If no package is specified, it prints all the rdatasets, and if all is passed as the function argument then all the package names are displayed.
Note
The function argument package_name takes a list as an input when you want to display rdatasets based on the packages.
If you want to display all packages names, set package_name argument to all (refer to the example below).

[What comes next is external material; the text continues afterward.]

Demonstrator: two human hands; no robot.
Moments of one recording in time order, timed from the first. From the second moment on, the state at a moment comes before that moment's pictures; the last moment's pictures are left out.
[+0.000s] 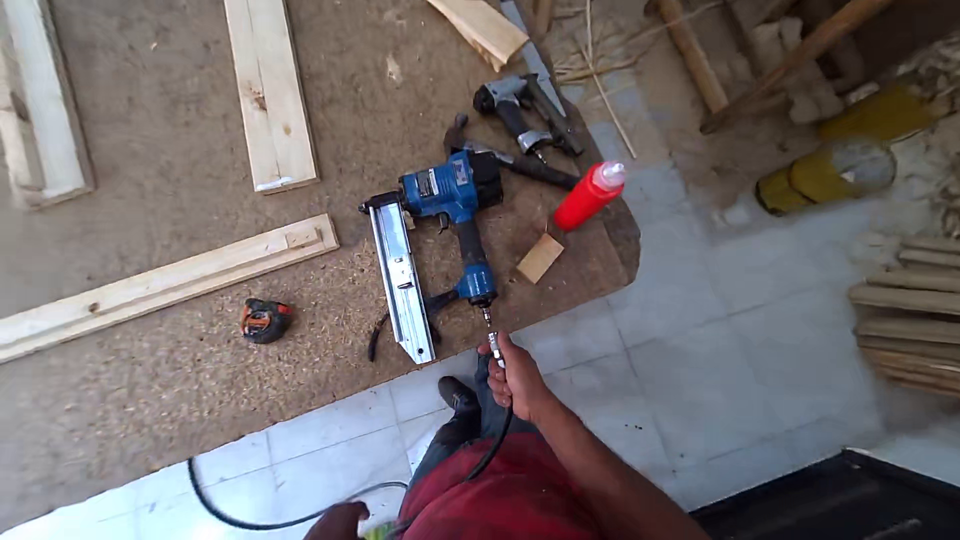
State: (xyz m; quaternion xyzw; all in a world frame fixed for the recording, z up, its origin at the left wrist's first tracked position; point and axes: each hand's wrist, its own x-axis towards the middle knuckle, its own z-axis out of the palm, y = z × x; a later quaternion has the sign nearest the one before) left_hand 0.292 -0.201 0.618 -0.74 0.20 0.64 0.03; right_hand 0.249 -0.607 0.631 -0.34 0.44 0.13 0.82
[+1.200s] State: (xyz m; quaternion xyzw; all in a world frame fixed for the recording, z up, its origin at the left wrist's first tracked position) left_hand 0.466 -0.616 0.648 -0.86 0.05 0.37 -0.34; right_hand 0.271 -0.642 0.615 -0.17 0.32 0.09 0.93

>>> import retriever as rt
>>>
>>> # Display all Rdatasets
>>> rt.display_all_rdataset_names()
List of all available Rdatasets
Package: aer Dataset: affairs Script Name: rdataset-aer-affairs
Package: aer Dataset: argentinacpi Script Name: rdataset-aer-argentinacpi
Package: aer Dataset: bankwages Script Name: rdataset-aer-bankwages
...
Package: vcd Dataset: vonbort Script Name: rdataset-vcd-vonbort
Package: vcd Dataset: weldondice Script Name: rdataset-vcd-weldondice
Package: vcd Dataset: womenqueue Script Name: rdataset-vcd-womenqueue
>>>
>>> # Display all the Rdatasets present in packages 'aer' and 'drc'
>>> rt.display_all_rdataset_names(['aer', 'drc'])
List of all available Rdatasets in packages: ['aer', 'drc']
Package: aer Dataset: affairs Script Name: rdataset-aer-affairs
Package: aer Dataset: argentinacpi Script Name: rdataset-aer-argentinacpi
Package: aer Dataset: bankwages Script Name: rdataset-aer-bankwages
...
Package: drc Dataset: spinach Script Name: rdataset-drc-spinach
Package: drc Dataset: terbuthylazin Script Name: rdataset-drc-terbuthylazin
Package: drc Dataset: vinclozolin Script Name: rdataset-drc-vinclozolin
>>>
>>> # Display all the packages in Rdatasets
>>> rt.display_all_rdataset_names('all')
List of all the packages present in Rdatasets
aer cluster dragracer fpp2 gt islr mass multgee plyr robustbase stevedata
asaur count drc gap histdata kmsurv mediation nycflights13 pscl rpart survival
boot daag ecdat geepack hlmdiag lattice mi openintro psych sandwich texmex
cardata datasets evir ggplot2 hsaur lme4 mosaicdata palmerpenguins quantreg sem tidyr
causaldata dplyr forecast ggplot2movies hwde lmec mstate plm reshape2 stat2data vcd
Downloading a Rdataset¶
>>> import retriever as rt
>>> rt.download('rdataset-drc-earthworms')
Installing a Rdataset¶
>>> import retriever as rt
>>> rt.install_postgres('rdataset-mass-galaxies')
Note
For downloading or installing the Rdatasets, the script name should follow the syntax given below.
The script name should be rdataset-<package name>-<dataset name>. The package name and dataset name
should be valid.
- Example:
Correct:
rdataset-drc-earthwormsIncorrect:
rdataset-drcearthworms,rdatasetdrcearthworms